Lucas Nascimento Imagem de uma calculadora sobre uma mesa, exibindo números no visor, ao lado de vários cartões de crédito parcialmente sobrepostos. À direita, há uma agenda com datas marcadas e anotações, acompanhada de uma caneta.

Cartão de crédito estourado, empréstimos que se acumulam e contas que já não cabem no orçamento. Para muitos(as), essa realidade passou a integrar o cotidiano. Em janeiro deste ano, 79,5% das famílias brasileiras declararam possuir algum tipo de dívida, segundo a Pesquisa de Endividamento e Inadimplência do Consumidor, da Confederação Nacional do Comércio de Bens, Serviços e Turismo (CNC).

No Tocantins, os dados também acendem um alerta. Informações do SPC Brasil indicam aumento de 10% na inadimplência entre 2022 e 2023. Em Palmas, levantamento da Câmara de Dirigentes Lojistas (CDL) aponta crescimento de 12% no número de inadimplentes no mesmo período, seguido de leve recuo de 3% entre 2023 e 2024.

Na Semana do Consumidor, que marca o dia 15 de março, o Poder Judiciário do Tocantins amplia o olhar sobre essa realidade e reforça um papel que vai além da solução de conflitos. A atuação envolve orientação, prevenção e a construção de caminhos para que o(a) cidadão(ã) recupere o equilíbrio financeiro e a dignidade. Em Palmas, esse suporte se concretiza por meio do Programa Cejusc Repactuar.

Desenvolvido pelo Centro Judiciário de Solução de Conflitos e Cidadania (Cejusc) Ulbra, o programa tem como foco a construção de soluções consensuais entre consumidores e credores, aliando educação financeira e reorganização das dívidas de forma responsável e sustentável.

Reunião de atendimento no CEJUSC, com equipe e participantes reunidos em torno de uma mesa redonda durante uma audiência de conciliação. Ao centro, uma mediadora conduz o diálogo, enquanto os demais acompanham com documentos em mãos. Ao fundo, banner do programa CEJUSC Repactuar reforça o foco na reorganização financeira.

O diferencial está na forma de atuação. Em vez de negociações isoladas, o programa reúne todos os credores em uma única audiência, o que permite a construção de um plano de pagamento mais realista e equilibrado. A proposta transforma o acolhimento ao consumidor em política pública efetiva.

O procedimento ocorre em duas etapas. A primeira consiste na fase conciliatória, com atendimento inicial, orientação financeira e tentativa de acordo coletivo. Caso não haja consenso, a situação segue para análise judicial, que pode estabelecer um plano compulsório de pagamento.

Todo o processo se apoia em três pilares essenciais: preservação do mínimo existencial, prazo de pagamento de até cinco anos e equilíbrio entre as partes.

Além da renegociação de dívidas, o programa também atua na prevenção.

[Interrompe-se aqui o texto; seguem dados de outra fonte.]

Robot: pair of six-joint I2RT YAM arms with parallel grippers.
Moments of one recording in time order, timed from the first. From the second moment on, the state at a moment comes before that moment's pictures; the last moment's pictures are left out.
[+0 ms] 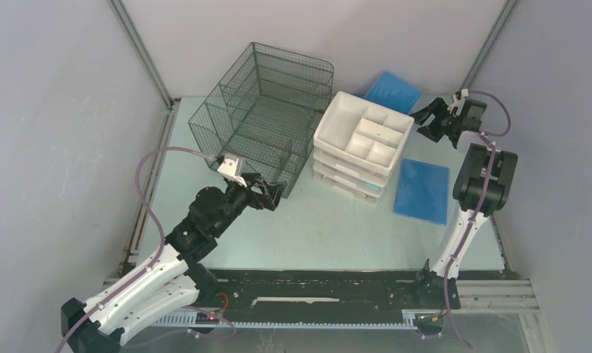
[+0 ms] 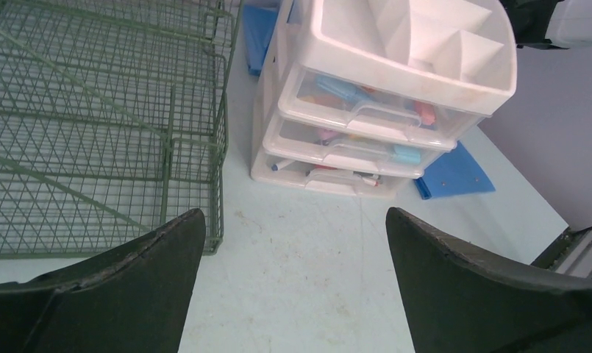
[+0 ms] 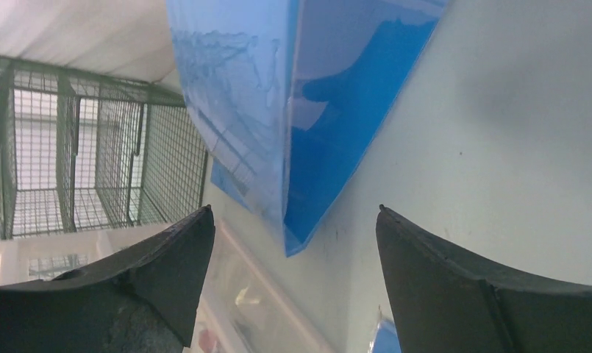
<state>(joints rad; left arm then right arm) -0.71 0.69 0.55 0.07 -0.13 -0.35 -0.33 2.11 1.50 0.05 -0.74 0.54</state>
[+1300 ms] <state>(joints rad) -0.71 0.59 0.51 0.10 -0.11 -0.45 -0.37 1.94 1.56 0.57 -0.88 1.05</state>
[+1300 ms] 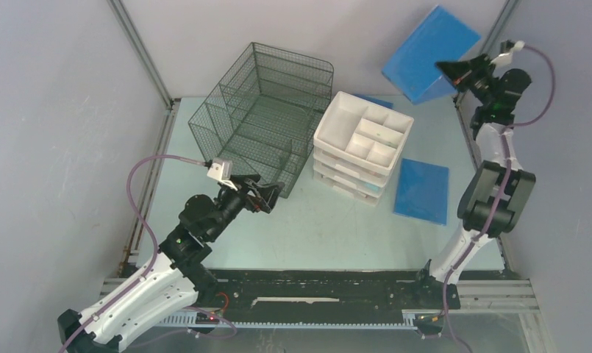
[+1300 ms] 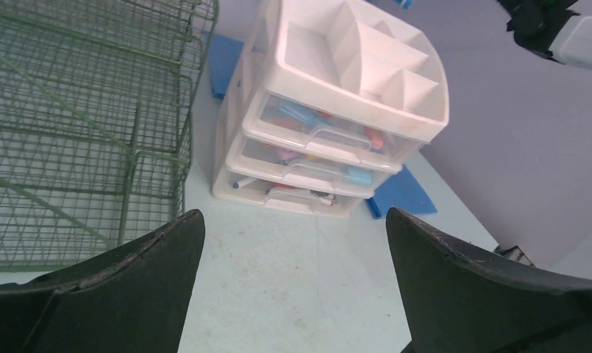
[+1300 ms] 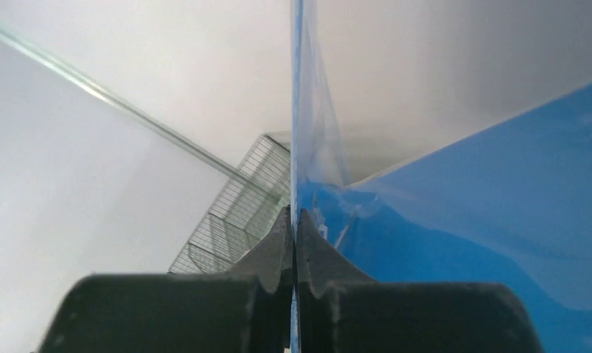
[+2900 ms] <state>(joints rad) -0.71 1.30 0.82 0.92 0.37 -1.10 -0.08 1.05 1.15 0.45 -1.17 1.22</state>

O curso “Minhas Contas em Dia”, realizado em parceria com a Escola Superior da Magistratura Tocantinense (Esmat), já impactou dezenas de consumidores em Palmas.

Sala de aula com atividade do programa CEJUSC Repactuar, onde uma instrutora conduz o curso de educação financeira “Minhas Contas em Dia”. Participantes estão sentados, atentos à apresentação exibida em projetor, que aborda organização das finanças pessoais. Ao lado, um banner do programa reforça a proposta de orientação e renegociação de dívidas.

Entre 2025 e 2026, o curso já alcançou 170 alunos, o que demonstra a crescente procura por orientação financeira.

O trabalho também inclui a realização de audiências de conciliação e atendimentos voltados ao superendividamento. Em 2025, o Cejusc Ulbra realizou 220 audiências e, em 2026, já contabiliza 26, além de diversos atendimentos pré-processuais, fortalecendo o acesso à justiça de forma prática e humanizada.

 

Recomeço

A história de “Carlos” (nome fictício) traduz o que os números não mostram. Por anos, ele recorreu ao crédito como alternativa para lidar com imprevistos. A cada aperto, um novo empréstimo. A cada respiro, o limite do cartão novamente comprometido. Pouco a pouco, as contas deixaram de caber no orçamento, e o que parecia solução passou a representar um problema crescente e silencioso.

Com margem consignável disponível, utilizava o crédito sempre que necessário. Ao mesmo tempo, mantinha o cartão no limite. Até perceber que já não conseguia organizar a própria vida financeira sem comprometer o básico.

A mudança começou com informação. Ao conhecer a Lei nº 14.181/2021, conhecida como Lei do Superendividamento, teve acesso a um novo caminho. A legislação atualizou o Código de Defesa do Consumidor e passou a proteger pessoas que, de boa-fé, não conseguem pagar suas dívidas sem comprometer despesas essenciais.

Após análise detalhada da sua situação, o caso seguiu para o Cejusc Ulbra, onde iniciou um processo estruturado de reorganização financeira.

Carlos participou do curso “Minhas Contas em Dia”, etapa fundamental para compreender, na prática, como reorganizar o orçamento e evitar novos endividamentos. Em seguida, recebeu orientação de um educador financeiro, que o auxiliou na construção de um plano de pagamento compatível com sua realidade.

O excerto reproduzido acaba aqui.